■ ASSIGNED TASK
Provide an exact copy of the data, excluding the images.

::: DATA SECTION

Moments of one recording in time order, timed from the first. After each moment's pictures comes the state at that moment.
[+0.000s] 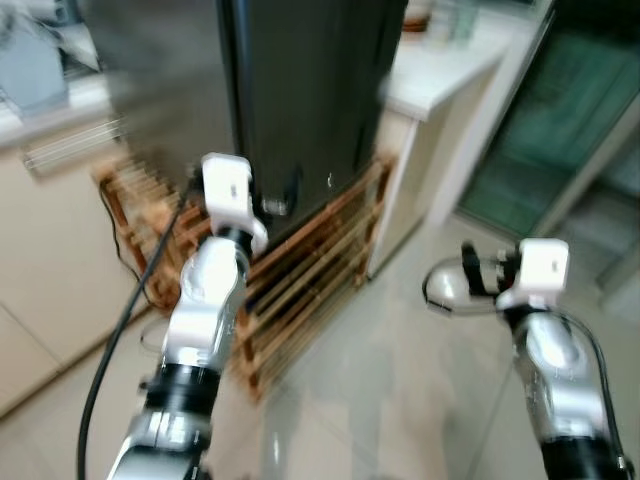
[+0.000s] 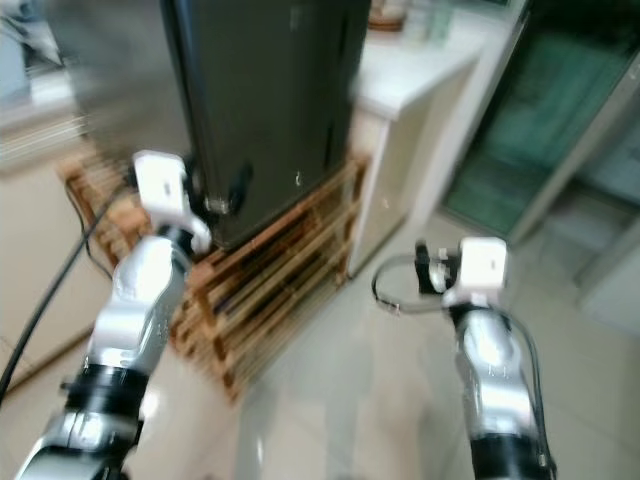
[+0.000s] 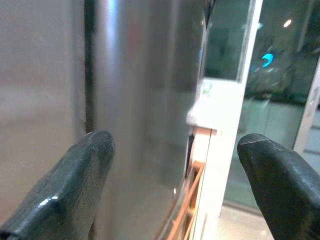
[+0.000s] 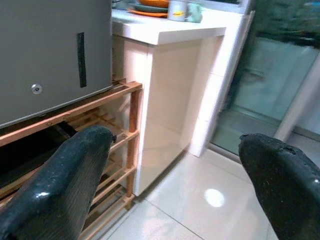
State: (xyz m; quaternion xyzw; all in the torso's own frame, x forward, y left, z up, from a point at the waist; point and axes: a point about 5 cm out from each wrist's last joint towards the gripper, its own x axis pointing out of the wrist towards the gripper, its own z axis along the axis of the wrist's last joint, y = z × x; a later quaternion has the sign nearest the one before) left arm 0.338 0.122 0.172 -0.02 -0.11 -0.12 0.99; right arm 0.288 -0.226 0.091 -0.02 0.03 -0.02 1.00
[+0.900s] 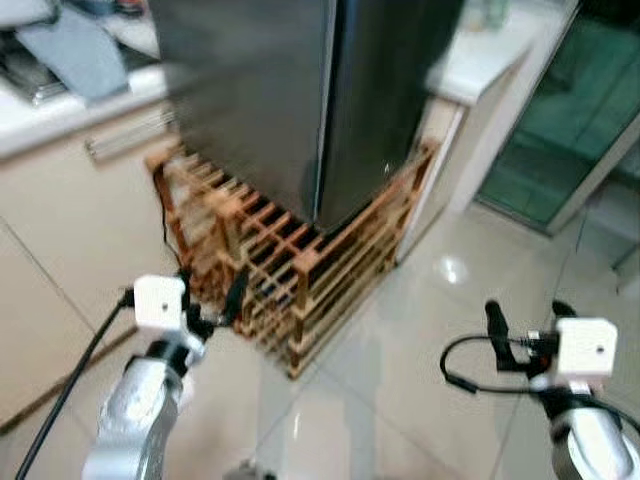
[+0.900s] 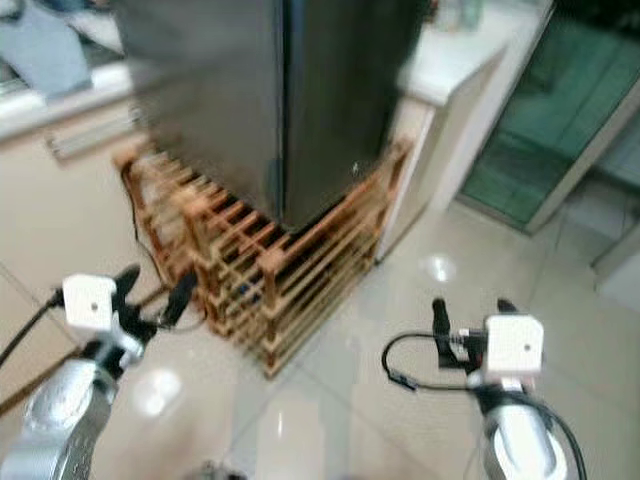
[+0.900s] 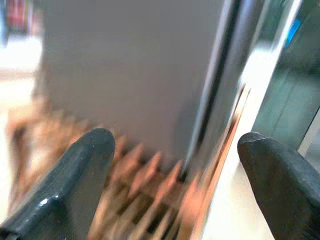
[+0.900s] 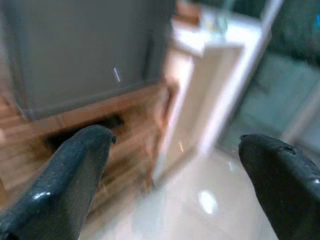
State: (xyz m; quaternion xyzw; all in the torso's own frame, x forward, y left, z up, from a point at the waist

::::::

■ RESULT OF THE EXERCISE
Moments of one recording in time order, timed from the first. After each moment's pictures comes the state at that moment.
[+0.000s] 
[+0.000s] 
[+0.000s] 
[+0.000s] 
State: (xyz m; quaternion xyzw; all in the torso's own frame, x forward, y left, z up, from a point at the waist; point and axes: a point about 5 cm out from each wrist's last joint towards the gripper, its own x axis pointing out of the wrist towards the gripper, its own z axis along the axis of the wrist's last joint, y = z × x; a later quaternion has the sign nearest the one before) left arm 0.338 0.122 0.172 -0.02 -0.11 -0.12 0.99; right arm 0.288 -0.226 0.091 -0.02 0.03 -0.02 1.00
[+0.900s] 
[+0.900s] 
[+0.900s] 
[+0.900s] 
State: (xyz m; quaternion xyzw; all in the torso's own frame, x forward, y left, z up, from a point at the waist

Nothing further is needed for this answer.